Friday 30 September 2016

What do you need to Home Educate?

What do you need to Home Educate?



There are many things that would be amazing, that I would love to have. A large house, access to nature, a pool, unlimited craft and art supplies... but in truth you only need a few things to home educate your kids.

Passion, curiosity, engagement and being able to let go of what you think things  "should" look like and embrace how things are. It is grand to have some stillness, some gratitude and a sense of humor too.
If you want your kids to care about the world, and education is usually story-telling (all teachers are story-tellers reciting the same stories in different ways) then the passion you have drives that engine. Home education has a more raw and visceral nature because often it in nature. It is not restricted to stories of living but in living it's self.

"If Jane has three pounds and want to pay for four apples, how many oranges can she also buy?"

Well with money in hand the context seems to have a point. It also allow far more variables and allows a hundred more interesting questions at the same time.

"If Jane has three pounds and wants to pay for four apples, how many oranges can she buy, and what does Fairtrade mean? What does organic mean? What does profit margin mean?"

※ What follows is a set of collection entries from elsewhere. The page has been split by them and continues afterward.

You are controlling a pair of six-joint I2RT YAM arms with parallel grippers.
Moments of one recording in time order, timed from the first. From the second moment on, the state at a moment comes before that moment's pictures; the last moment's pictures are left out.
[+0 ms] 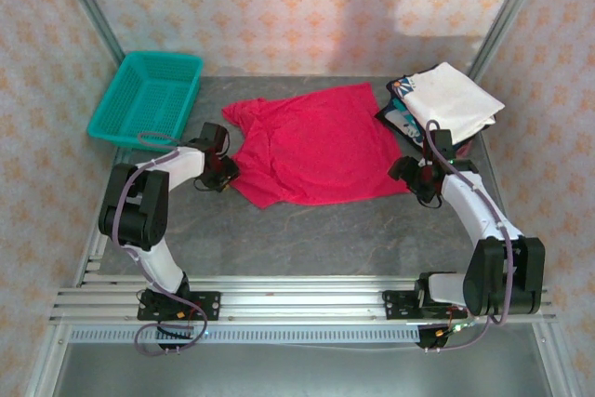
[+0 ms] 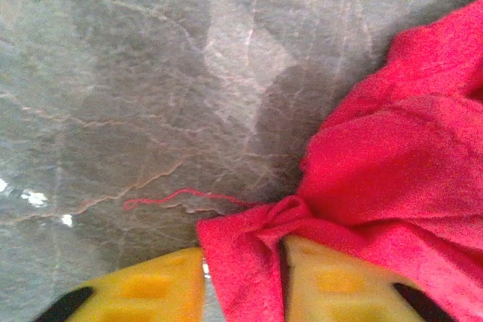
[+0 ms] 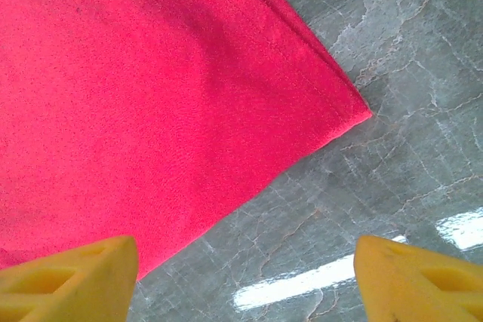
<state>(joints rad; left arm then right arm) -0.13 1.76 1.02 -0.51 0.11 -0.88 0.01 1.28 0.87 -0.70 -0.15 0.62</state>
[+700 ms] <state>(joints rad) -0.14 1.39 0.92 -0.67 0.09 -0.86 0.01 1.39 0.91 -0.69 -0.06 0.63</state>
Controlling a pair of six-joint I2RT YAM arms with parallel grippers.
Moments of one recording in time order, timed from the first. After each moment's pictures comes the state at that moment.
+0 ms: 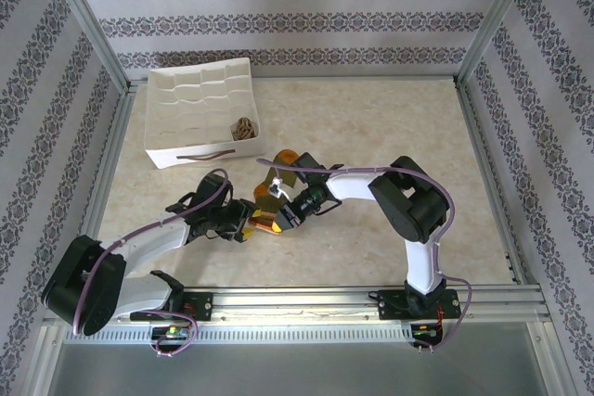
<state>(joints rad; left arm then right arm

The narrative of the education story, the depth and breath that is possible with almost nothing but curiosity is Home Educations biggest joy.

While having internet help (from Google to Khan Academy) public libraries and thrift store books are  treasure troves. Parks, gardens, wild green space are a boon too. So are warm coats and walking boots or wellies. Yet it is being able to be flexible, and curious and passionate that allows you to see the benefit and opportunities all around you. It takes a special kind of courage to walk away from something society says you "should" be. It takes something stronger and more fierce to refuse to allow the system to hurt your child, love.

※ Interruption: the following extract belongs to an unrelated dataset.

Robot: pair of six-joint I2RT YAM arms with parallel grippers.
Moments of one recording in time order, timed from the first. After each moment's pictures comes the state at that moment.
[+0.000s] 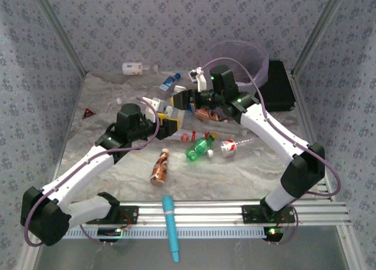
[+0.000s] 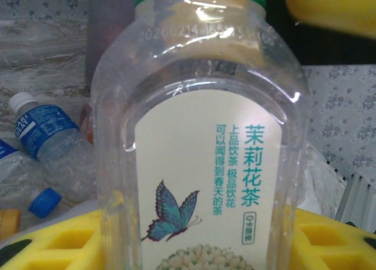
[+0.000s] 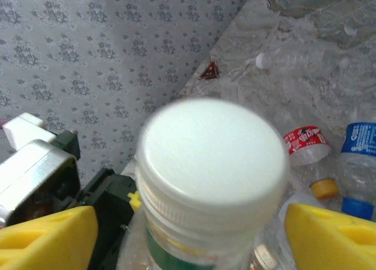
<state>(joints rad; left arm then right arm) -0.58 1.10 0.84 -0.10 0.39 -0.35 0.59 1.57 1.49 -0.35 -0.59 0.46</state>
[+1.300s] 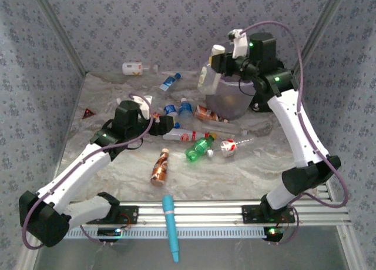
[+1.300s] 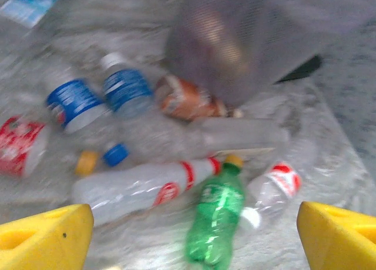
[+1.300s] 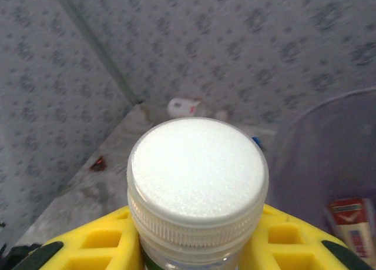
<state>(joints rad) -0.55 1.09 0.93 -0.39 0.15 -0.47 0.34 1.57 1.91 -0.68 -0.31 0.21</state>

The fear and guilt and shame poured on us from a great height to "make your child conform" to standardised shapes and ways of being make you question your bravery, sanity and self.
Yet if you were to drag your child, crying, screaming to a community of strangers; where you left them knowing that violence, verbal abuse, sexual assault were common place (if not a expected and a "normal" part of life) and you left them there, day after day, week after week, year after year and it wasn't called "school" would you be being a "good" parent? A place where what you wear is more important that what you think? A place where you can't pee when you need to? Drink when you need to? Eat when you need to?

School seems so strange to me now, from the other side. It was guilt in the end that won over shame (you must be a difficult parent, maybe she is bullied because you are weird). In truth maybe I am still de-schooling. Still healing.

To home educate you don't need to be rich, or have a teaching degree, or a degree at all. You need to have a sense of wonder, curiosity and fun. You have to give yourself permission to step away from shame and blame and move towards connection with your child and to the world.


Home education is a process that can teach you amazing things. It can shape and re-shape how you see the world, one experience at a time. One book. It can be profound and uplifting, messy and unexpected. It allows from stillness and play. It embraces courage and excellence, failure and mistakes into a learning process that transforms and grows more quickly than almost anything else. It's pretty good for the kids too!

Home education is far too important to take seriously!